Greencore, the convenience food manufacturer with facilities in the UK and US, reported revenue of £639.6m in its third quarter to the end of June, an increase of 0.5% on the same three months last year.

On a like-for-like basis, revenue increased by 8.1% in the quarter. This sees year-to-date revenue at the sandwich maker at £1.9bn, up 14% on the same nine months last year.

The growth in the quarter was driven by Greencore's convenience foods business in the UK and Ireland, where revenue increased 1.4% to £376m in the quarter and is up 5.2% for the year to date.

The main growth was primarily driven by an increased revenue contribution from the distribution of third-party products through its direct-to-store network.

Reported revenue in other parts of this division decreased by 12.8% in the third quarter, reflecting the elimination of cake and dessert revenue. Once these are stripped out, revenue increased 2.5%.

The phased closure of Greencore's English dessert manufacturing facility in Evercreech was completed in June and the site was subsequently divested. Greencore is also now proposing to phase out some of its ready meal manufacturing at Kiveton.

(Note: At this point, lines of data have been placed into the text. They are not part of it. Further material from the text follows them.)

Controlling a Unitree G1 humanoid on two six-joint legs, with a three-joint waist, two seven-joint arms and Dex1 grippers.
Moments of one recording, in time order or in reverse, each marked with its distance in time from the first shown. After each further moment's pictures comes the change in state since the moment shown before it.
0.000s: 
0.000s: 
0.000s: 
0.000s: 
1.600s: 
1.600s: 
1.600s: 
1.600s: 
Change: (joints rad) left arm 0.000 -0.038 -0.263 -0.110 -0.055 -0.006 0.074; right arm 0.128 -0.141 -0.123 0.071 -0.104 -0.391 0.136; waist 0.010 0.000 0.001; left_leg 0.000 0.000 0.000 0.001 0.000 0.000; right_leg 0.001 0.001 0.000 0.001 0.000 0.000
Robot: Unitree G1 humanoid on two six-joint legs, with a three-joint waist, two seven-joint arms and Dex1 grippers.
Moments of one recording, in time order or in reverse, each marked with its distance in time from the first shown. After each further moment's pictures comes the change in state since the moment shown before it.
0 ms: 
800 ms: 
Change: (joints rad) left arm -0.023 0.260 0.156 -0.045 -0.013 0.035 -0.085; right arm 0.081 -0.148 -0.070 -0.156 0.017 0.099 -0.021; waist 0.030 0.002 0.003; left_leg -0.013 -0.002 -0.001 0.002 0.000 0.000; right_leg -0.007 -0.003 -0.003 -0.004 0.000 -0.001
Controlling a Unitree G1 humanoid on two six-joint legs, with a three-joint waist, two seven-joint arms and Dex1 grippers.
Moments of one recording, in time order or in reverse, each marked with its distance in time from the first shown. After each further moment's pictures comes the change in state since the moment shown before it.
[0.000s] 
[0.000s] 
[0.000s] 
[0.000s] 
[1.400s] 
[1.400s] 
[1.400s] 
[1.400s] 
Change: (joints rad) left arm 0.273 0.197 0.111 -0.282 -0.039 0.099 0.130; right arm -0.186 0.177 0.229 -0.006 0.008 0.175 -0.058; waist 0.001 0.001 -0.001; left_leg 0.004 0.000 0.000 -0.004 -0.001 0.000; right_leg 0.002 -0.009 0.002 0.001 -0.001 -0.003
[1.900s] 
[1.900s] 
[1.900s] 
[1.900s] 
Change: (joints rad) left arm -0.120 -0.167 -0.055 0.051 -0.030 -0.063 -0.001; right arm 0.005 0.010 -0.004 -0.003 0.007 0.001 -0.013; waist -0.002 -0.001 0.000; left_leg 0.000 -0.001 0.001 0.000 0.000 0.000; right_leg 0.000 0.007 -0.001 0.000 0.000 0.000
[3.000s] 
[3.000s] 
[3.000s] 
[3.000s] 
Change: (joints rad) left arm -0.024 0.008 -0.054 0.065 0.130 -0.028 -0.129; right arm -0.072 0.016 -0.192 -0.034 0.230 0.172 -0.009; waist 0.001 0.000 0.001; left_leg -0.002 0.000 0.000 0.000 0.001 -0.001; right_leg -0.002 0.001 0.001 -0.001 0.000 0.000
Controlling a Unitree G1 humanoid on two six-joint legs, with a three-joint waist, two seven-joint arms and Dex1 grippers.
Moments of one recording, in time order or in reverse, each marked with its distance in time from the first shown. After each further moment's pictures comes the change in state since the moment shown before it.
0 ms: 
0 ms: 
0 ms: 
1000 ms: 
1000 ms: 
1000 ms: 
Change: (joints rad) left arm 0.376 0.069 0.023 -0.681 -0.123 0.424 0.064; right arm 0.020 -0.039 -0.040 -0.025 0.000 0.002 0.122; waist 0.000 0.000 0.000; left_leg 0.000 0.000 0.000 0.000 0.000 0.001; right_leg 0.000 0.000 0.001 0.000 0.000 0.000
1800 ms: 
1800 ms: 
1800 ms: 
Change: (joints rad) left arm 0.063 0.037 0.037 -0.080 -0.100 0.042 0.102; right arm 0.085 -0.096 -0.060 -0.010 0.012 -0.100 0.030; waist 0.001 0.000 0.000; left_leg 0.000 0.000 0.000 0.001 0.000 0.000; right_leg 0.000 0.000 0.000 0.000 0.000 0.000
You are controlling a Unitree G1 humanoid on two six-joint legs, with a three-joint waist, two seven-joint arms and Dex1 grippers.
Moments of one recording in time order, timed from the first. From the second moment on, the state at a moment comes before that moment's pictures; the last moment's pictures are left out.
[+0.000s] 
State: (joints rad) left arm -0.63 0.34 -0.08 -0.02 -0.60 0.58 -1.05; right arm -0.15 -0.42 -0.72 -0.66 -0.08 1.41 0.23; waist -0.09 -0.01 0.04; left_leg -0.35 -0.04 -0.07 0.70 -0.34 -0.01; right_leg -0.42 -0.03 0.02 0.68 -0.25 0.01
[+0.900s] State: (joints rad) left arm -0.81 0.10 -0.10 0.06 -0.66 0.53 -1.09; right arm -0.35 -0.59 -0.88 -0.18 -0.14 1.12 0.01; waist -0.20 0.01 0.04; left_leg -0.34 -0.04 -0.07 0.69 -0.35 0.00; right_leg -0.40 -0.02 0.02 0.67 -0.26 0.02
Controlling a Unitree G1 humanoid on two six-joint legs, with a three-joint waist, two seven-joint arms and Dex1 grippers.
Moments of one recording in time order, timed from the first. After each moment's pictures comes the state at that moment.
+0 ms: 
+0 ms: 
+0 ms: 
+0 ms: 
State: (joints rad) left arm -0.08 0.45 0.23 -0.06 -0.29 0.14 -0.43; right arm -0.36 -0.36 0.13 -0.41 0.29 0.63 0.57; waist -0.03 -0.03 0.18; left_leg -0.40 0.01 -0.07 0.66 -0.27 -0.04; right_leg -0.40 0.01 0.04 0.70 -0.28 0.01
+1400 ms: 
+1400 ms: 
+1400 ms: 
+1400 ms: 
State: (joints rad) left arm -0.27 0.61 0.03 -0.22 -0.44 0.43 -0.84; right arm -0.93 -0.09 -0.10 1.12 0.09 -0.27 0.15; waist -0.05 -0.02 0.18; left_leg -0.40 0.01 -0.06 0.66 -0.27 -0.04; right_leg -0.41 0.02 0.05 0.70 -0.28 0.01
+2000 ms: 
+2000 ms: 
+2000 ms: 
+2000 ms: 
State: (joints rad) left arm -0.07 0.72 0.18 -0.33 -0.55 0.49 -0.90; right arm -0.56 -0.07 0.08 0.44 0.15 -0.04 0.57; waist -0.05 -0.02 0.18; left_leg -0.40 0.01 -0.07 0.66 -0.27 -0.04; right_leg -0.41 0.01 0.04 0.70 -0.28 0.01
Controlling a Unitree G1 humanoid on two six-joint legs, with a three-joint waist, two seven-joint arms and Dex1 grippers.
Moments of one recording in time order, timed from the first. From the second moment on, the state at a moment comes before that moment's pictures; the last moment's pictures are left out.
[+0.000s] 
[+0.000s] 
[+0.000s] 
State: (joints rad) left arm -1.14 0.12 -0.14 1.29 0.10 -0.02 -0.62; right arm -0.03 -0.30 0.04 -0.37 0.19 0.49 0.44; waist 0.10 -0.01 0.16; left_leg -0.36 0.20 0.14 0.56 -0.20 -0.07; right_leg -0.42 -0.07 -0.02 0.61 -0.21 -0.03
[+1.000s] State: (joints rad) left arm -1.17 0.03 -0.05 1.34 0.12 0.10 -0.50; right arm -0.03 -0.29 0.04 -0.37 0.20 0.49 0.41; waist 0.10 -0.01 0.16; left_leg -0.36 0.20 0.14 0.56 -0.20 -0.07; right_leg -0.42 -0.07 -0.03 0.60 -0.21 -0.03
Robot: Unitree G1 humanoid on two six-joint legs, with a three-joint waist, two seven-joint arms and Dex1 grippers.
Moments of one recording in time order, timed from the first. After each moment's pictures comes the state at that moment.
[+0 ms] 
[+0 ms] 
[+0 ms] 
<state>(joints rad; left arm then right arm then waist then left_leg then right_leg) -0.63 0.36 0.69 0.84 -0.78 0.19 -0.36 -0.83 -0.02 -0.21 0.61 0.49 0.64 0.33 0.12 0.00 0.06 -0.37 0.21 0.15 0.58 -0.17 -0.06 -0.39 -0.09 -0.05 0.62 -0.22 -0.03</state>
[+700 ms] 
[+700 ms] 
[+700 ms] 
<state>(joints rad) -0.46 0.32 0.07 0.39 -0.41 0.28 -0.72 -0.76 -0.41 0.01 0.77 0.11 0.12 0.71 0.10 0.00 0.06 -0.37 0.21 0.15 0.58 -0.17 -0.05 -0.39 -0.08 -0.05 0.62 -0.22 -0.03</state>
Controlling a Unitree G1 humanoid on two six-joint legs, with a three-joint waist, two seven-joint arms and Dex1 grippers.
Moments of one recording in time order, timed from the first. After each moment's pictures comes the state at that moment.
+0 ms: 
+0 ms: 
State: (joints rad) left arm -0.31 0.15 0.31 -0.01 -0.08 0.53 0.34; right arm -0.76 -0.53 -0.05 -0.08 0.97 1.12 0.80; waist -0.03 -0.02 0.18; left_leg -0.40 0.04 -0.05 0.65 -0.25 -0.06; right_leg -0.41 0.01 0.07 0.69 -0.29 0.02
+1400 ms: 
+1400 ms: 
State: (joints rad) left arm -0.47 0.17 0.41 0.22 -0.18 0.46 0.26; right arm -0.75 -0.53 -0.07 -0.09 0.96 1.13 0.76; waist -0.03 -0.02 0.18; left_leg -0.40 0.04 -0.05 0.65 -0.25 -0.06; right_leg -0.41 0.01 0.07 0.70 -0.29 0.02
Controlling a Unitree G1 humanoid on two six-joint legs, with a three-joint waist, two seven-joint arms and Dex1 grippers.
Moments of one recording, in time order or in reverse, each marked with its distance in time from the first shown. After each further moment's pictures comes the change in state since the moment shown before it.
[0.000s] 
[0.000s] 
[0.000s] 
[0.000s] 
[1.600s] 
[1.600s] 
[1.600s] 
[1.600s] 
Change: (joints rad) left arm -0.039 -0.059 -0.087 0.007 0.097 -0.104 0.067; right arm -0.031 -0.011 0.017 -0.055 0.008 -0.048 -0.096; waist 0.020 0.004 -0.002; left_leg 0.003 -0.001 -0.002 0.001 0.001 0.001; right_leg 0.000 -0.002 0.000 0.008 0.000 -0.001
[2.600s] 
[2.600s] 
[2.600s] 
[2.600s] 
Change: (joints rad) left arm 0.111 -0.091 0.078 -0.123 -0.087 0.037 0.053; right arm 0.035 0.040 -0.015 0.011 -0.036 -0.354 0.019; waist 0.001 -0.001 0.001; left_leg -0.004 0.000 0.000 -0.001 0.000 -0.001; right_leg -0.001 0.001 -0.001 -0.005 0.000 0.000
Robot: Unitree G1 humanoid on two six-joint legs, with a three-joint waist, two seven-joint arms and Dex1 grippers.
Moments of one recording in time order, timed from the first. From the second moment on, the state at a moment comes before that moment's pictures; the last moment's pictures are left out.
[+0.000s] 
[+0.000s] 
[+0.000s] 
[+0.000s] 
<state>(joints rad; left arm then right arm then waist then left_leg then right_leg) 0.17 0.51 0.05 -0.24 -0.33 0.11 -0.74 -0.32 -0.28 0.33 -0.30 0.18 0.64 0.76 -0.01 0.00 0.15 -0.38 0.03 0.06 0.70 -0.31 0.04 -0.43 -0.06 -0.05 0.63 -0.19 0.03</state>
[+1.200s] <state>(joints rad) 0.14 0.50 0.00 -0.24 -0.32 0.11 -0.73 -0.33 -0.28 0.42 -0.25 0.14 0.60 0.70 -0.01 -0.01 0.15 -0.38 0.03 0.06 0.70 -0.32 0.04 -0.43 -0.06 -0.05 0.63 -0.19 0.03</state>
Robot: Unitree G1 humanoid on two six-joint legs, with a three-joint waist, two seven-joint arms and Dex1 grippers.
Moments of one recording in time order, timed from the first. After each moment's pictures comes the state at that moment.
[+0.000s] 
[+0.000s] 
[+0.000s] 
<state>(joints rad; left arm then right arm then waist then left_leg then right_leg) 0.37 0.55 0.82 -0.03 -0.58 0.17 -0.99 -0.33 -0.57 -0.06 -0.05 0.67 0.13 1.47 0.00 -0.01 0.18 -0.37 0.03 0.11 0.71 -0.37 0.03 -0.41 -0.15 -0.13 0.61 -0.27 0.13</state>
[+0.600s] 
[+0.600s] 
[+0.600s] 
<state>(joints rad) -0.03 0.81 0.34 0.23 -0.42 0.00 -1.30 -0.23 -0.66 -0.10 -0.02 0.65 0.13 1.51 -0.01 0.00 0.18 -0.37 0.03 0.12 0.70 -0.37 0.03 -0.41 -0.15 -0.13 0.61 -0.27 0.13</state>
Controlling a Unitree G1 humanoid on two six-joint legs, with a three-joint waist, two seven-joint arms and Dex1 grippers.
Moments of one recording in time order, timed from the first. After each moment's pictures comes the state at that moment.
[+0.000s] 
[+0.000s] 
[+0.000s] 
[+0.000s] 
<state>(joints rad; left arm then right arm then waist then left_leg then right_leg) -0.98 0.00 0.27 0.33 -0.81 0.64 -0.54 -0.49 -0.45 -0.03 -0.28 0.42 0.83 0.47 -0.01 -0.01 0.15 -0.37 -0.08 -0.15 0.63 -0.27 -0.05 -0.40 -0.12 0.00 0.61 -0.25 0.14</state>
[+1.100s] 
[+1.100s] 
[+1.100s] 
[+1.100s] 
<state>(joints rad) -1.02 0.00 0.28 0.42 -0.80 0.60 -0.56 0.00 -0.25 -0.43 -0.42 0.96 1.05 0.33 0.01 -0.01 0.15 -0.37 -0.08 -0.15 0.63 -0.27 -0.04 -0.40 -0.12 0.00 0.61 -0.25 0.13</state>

Its US division reported a 0.8% decline in third-quarter revenues to £264m, though on a like-for-like basis revenues were up 8.6%. This was driven by its 2016 acquisition of Peacock Foods, where growth accelerated to 19.4%. The company says there was good volume growth.

Senior appointments

Greencore also announced this morning that it has appointed ex-General Mills senior executive Anton Vincent as the CEO of Greencore USA. In the UK, it appointed Peter Haden, currently group COO, to a newly created role of CEO of Greencore UK.

Greencore reiterated its FY18 guidance of adjusted EPS in the range of 14.7p to 15.7p.